Projects are selected for audit either randomly or with a targeted approach.

Internal audits may be targeted to one aspect of a research project across the organisation, such as training logs for all clinical trials, or a comprehensive audit of a specific project.  

Barwon Health Internal Audits are conducted according to the Barwon Health Conducting an Audit SOP (coming soon)

Types of Internal Audits

Self Audit

A Self Audit Tool has been designed to help research personnel reflect on their research conduct and compliance with guidelines for responsible research conduct.

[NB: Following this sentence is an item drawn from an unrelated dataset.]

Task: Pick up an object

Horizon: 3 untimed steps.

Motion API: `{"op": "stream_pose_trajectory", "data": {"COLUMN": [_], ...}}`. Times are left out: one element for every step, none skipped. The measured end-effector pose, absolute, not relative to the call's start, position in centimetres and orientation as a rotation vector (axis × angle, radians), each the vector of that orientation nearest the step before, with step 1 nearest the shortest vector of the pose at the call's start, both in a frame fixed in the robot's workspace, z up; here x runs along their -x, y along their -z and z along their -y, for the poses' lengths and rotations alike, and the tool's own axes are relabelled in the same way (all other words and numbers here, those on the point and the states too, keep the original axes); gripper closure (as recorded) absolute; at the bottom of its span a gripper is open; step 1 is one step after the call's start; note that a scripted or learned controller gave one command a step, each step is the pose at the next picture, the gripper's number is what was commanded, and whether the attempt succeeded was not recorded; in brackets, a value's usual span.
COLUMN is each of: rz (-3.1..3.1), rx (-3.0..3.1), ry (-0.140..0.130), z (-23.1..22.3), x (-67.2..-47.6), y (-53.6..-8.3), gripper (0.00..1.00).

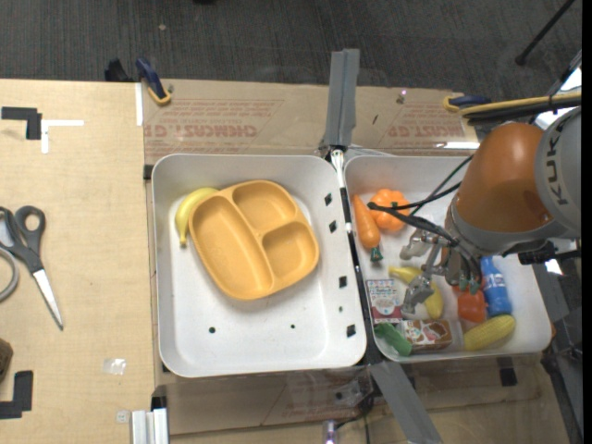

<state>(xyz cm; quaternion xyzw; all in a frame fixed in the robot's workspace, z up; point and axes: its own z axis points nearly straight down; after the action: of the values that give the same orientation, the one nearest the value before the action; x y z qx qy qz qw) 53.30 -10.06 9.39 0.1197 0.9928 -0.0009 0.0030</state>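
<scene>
Camera view: arm (518, 188) reaches from the right over the right bin (363, 169), gripper (427, 280) lowered among toy foods beside a yellow piece (404, 273). Jaw state cannot be determined.

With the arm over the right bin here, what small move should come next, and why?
Probably a short straight descent: the gripper sits above the toys in the right bin, near a small yellow piece, and nothing is visibly gripped yet.

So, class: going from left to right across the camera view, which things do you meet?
Scissors → banana → yellow divided plate → carrot → gripper → blue bottle.
</scene>
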Motion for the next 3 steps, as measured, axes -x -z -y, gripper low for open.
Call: {"op": "stream_pose_trajectory", "data": {"rz": [-3.107, -3.116, -3.106], "rx": [-0.422, -0.368, -0.456], "ry": [0.001, 0.001, 0.001], "z": [9.9, 11.9, 14.2], "x": [-62.1, -58.2, -52.8], "y": [-10.2, -9.3, -9.2], "gripper": [0.00, 0.00, 0.00]}}
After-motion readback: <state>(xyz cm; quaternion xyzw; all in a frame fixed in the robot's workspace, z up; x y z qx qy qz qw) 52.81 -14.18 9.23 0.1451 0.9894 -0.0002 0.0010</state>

Relevant members of the study team should complete the Self Audit annually. The Self Audit should be submitted for all BH HREC projects and clinical trials, as an attachment to your Progress Report within ERM. It should also be retained as part of study files.

Desk Top Audit

Desk-top audits revolve around documentation only, and do not require face to face audit measures such as meetings, and study area visits. These may be conducted within the RDU, reviewing existing research project documentation only, OR may also include a request from RDU to the PI to send additional project documentation for audit review. 

Full Audit

Occasionally, a full audit of a research project is undertaken. This involves the Research Governance Officer visiting the space where the study is being conducted and examining all of the study files, source data, and observing procedures in detail, such as randomisation and consenting process. This type of audit may be spread over several sessions if necessary. Researchers will be informed if a full audit is to take place with at least 6 weeks notice.

What are some common Internal Audit findings?

  • Non-compliance with privacy and confidentiality requirements
  • Slow/Poor recruitment
  • Incomplete training and role delegation documentation
  • Inadequate notification of research participation in participants medical record
  • Inconsistencies with consent form completion
  • Changes to research methodology and recruitment process without seeking ethics approval

What happens after an Internal Audit?

The RDU will provide the Principal Investigator with an audit report following completion of an audit. This may occur within a meeting.

Principal Investigators will be notified in writing of any critical findings/risks that require immediate action within 1-2 days of completion of an audit.

The RDU provide guidance on appropriate responses to audit report findings, including CAPAs (Corrective and Preventative Action Plans). Critical findings may require the auditor to facilitate a Root Cause Analysis with the research team and the Quality and Safety Unit. 

Principal Investigators will be required to provide responses and CAPAs within 28 calendar days of receipt of the audit report.

Outstanding audit report responses and CAPAs, as well as unresolved findings, may lead to project suspension.

The RDU will issue an Audit Certificate when all findings are resolved.